Brown to reveal housing market plan

LONDON - Prime Minister Gordon Brown will set out plans on Wednesday to shore up the creaking housing market as part of a drive to reverse a slide in support for his government.

Reforms of the banking regulation system, whose failings were exposed last year when Britain suffered its first run on a major bank in more than a century, will also be among legislative plans unveiled by Brown, his office said.

Brown, who took over from Tony Blair less than a year ago, is trying to win back support of voters squeezed by rising food and energy prices as the economy is slowing and the global credit crunch raises the risk of a house price crash.

The Labour Party slumped to its worst performance since the war in this month's local elections as mounting economic woes and fatigue with Labour after 11 years in power led voters to desert the party in droves.

The election drubbing led to sharp criticism of Brown and questions from some in his own party about whether he was the right man to lead Labour into the next parliamentary election, which he must call by 2010.

If the Conservatives repeated their local election result at the next parliamentary poll, they would win by a landslide.

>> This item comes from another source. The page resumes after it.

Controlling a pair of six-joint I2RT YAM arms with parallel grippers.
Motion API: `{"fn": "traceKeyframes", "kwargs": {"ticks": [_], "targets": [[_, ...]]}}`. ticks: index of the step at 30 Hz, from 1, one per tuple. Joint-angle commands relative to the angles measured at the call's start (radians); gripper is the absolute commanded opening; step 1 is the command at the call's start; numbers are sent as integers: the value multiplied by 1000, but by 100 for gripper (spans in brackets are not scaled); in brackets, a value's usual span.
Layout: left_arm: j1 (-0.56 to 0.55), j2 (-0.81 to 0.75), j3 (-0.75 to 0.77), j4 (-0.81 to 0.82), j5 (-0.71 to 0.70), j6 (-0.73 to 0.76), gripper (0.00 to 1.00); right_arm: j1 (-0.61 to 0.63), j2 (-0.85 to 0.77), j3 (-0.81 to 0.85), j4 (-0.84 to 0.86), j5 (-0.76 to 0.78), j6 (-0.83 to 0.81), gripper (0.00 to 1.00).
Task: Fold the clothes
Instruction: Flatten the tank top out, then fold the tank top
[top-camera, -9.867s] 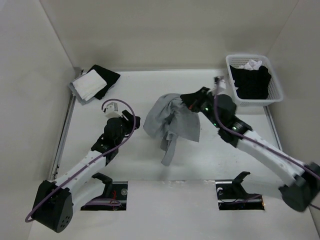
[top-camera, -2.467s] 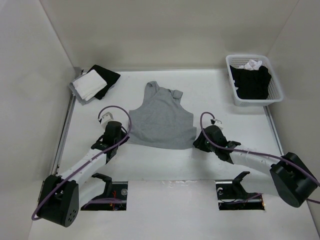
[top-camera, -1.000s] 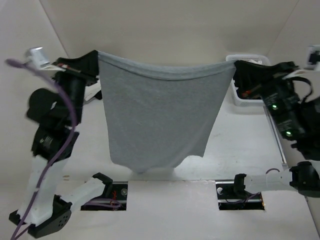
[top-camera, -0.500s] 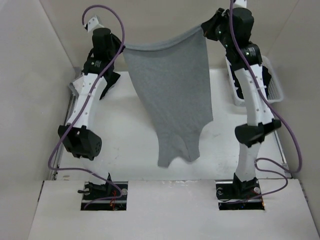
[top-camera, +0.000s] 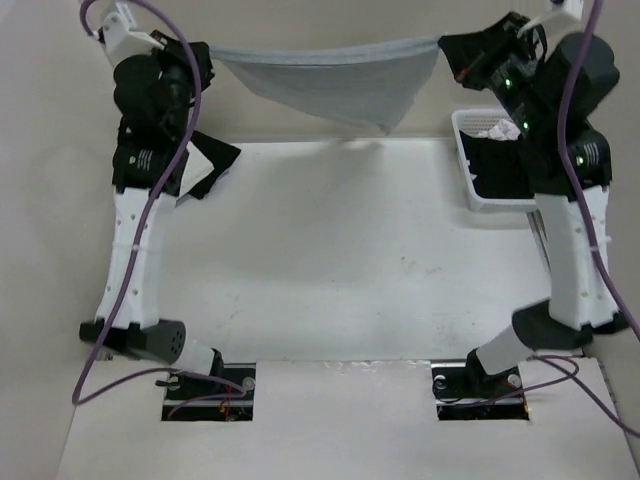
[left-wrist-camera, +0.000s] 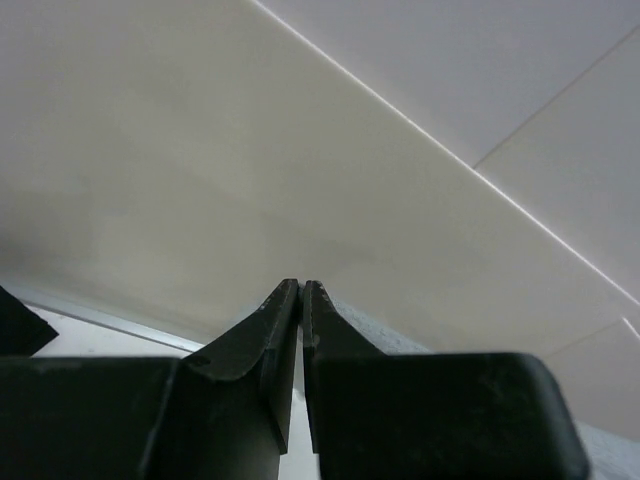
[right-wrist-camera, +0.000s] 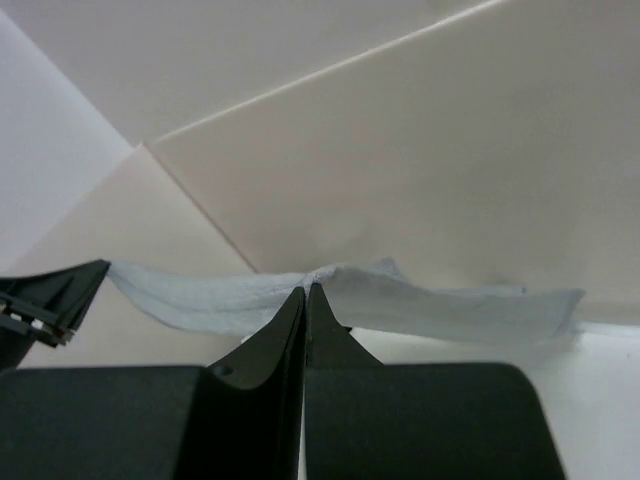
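Observation:
The clothes, one light grey knit top (top-camera: 335, 78), hang stretched between my two raised arms high over the far end of the table. The top's edge runs taut from side to side and the rest trails in the air. My left gripper (top-camera: 207, 55) is shut on the top's left corner. In the left wrist view its jaws (left-wrist-camera: 301, 286) are pressed together, with a strip of grey fabric (left-wrist-camera: 385, 335) beside them. My right gripper (top-camera: 447, 48) is shut on the right corner. In the right wrist view the fabric (right-wrist-camera: 430, 305) bunches at the shut tips (right-wrist-camera: 306, 288).
A white basket (top-camera: 462, 135) holding black garments (top-camera: 495, 172) stands at the far right, partly behind my right arm. A black garment (top-camera: 218, 158) lies at the far left behind my left arm. Walls close in the back and both sides.
Both arms swung up and toward the far wall. The top went from hanging down as a long sheet to being stretched high, with its lower part flung up off the table.

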Motion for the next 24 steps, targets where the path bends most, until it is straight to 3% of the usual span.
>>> {"fn": "traceKeyframes", "kwargs": {"ticks": [1,5,9,13,16,17,21,24], "targets": [[1,-120,-172,95,-16,28,0,38,-169,-354,131,47,-11,0],[-45,-328,-577,179,-83,17,0,90,-451,-914,293,102,16,0],[-158,-601,-1020,219,-201,6,0,232,-720,-1396,362,217,85,0],[-278,-887,-1355,71,-333,-41,0,456,-952,-1754,335,326,217,0],[-349,-1091,-1477,-155,-366,-136,0,683,-1078,-1926,244,369,360,0],[-391,-1223,-1512,-338,-357,-250,0,878,-1151,-2018,145,418,518,0],[-436,-1312,-1522,-474,-344,-375,0,1086,-1191,-2057,20,453,700,0],[-462,-1314,-1506,-475,-351,-411,0,1263,-1181,-2063,-23,539,845,0]]}}
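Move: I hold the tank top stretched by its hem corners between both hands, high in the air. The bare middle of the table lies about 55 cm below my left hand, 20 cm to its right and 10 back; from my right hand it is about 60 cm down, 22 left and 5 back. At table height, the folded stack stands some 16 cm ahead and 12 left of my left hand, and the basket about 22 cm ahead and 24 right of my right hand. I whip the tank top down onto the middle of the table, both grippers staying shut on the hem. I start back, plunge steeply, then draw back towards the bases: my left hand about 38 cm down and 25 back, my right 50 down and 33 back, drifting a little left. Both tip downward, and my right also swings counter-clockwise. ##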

Brown's legislative plans for the year ahead are intended to reinforce the government's message that it is "on the side of the British people" during the economic slowdown.

They will include plans to help first-time home buyers, almost frozen out of the market by high prices and rising mortgage costs.

ECONOMIC PROBLEMS

Brown's office gave no details of his plans to reform banking regulation. The government was forced to nationalise mortgage lender Northern Rock this year after it became the biggest British casualty of the global credit crisis.

Brown will also announce plans to reform education, training, health, welfare and policing, his office said.

Data on Tuesday showed the scale of Britain's economic problems. Inflation rose by half a percentage point to 3 percent in April, the biggest jump since 2002.

That left the rate way above the central bank's 2 percent target and all but scotched analyst forecasts for an interest rate cut in June - pushing sterling up and stocks down.

A minister's briefing notes, glimpsed by photographers, said house prices could fall by up to 10 percent this year. "We can't know how bad it will get," the notes said.

In a surprise attempt to woo voters and defuse a damaging revolt among Labour MPs, Chancellor Alistair Darling announced on Tuesday that the government was trimming income taxes for 22 million people.

The cut will compensate many lower-paid workers who lost out as a result of Brown's decision to abolish a 10 percent income tax band - a move that hit Labour in the local elections.

The government will be forced to borrow 2.7 billion pounds to pay for it, swelling its big budget deficit.

The action ended a rebellion against the scrapping of the 10 percent tax band, led by Labour MP Frank Field, that could have led to the government suffering a humiliating parliamentary defeat on its budget.

Field switched ground, urging the government to tell the Bank of England that instead of just focusing on fighting inflation, it should also aim to safeguard growth and jobs.